EXERCISE OBJECTIVE: In the listing below, how many lines contain the string "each"? Answer with the number only.

PROVIDED RECORDS:
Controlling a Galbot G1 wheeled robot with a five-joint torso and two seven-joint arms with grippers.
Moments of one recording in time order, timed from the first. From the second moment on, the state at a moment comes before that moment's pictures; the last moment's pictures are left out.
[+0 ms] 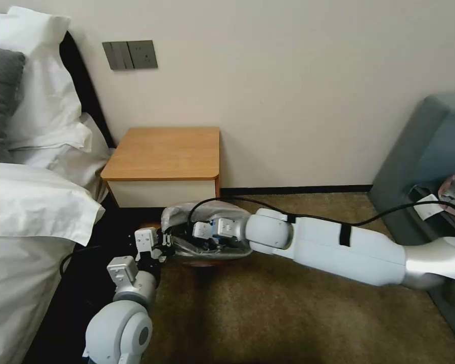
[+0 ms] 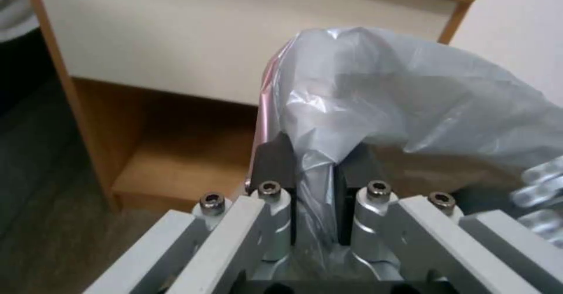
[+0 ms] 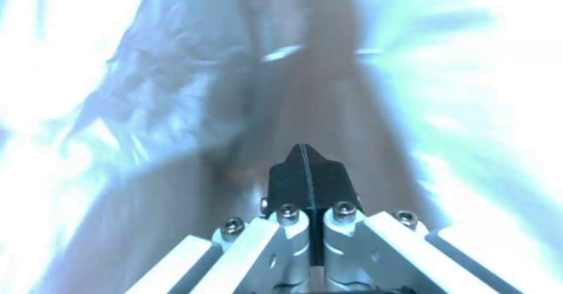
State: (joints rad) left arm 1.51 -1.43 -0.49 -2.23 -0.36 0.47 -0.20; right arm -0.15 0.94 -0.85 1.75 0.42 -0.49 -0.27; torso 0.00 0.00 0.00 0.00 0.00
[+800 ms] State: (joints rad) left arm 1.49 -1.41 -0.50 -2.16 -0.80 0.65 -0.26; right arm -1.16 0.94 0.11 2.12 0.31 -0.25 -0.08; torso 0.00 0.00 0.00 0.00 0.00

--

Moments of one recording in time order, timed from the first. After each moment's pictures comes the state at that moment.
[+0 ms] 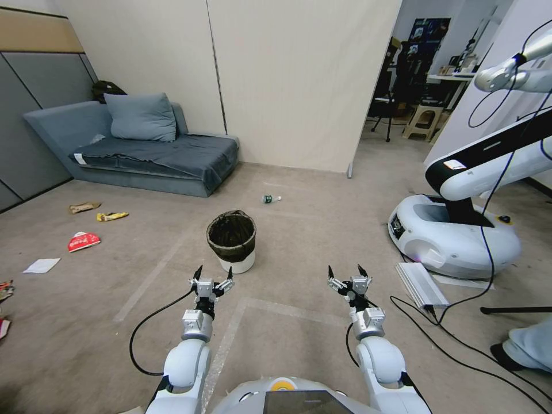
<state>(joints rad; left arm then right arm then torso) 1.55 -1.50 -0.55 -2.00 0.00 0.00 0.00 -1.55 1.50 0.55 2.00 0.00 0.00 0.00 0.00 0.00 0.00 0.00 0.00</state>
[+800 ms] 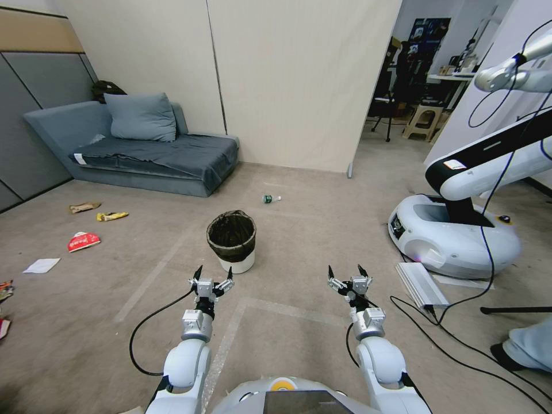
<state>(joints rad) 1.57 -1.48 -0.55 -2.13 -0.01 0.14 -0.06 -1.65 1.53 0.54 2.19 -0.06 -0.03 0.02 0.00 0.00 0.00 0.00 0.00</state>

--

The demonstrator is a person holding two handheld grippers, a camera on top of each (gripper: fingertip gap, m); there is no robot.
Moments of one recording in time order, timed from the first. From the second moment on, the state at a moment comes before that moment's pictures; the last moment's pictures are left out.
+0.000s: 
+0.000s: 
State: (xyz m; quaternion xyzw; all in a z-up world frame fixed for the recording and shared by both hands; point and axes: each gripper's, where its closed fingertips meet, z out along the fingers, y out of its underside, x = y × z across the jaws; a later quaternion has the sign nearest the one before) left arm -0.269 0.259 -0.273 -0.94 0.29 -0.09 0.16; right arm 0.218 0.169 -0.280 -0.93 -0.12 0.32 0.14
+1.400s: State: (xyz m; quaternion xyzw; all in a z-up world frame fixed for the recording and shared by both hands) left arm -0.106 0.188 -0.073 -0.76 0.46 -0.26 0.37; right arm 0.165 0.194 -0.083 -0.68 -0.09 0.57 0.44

SOLUTION FOR THIS TASK: 3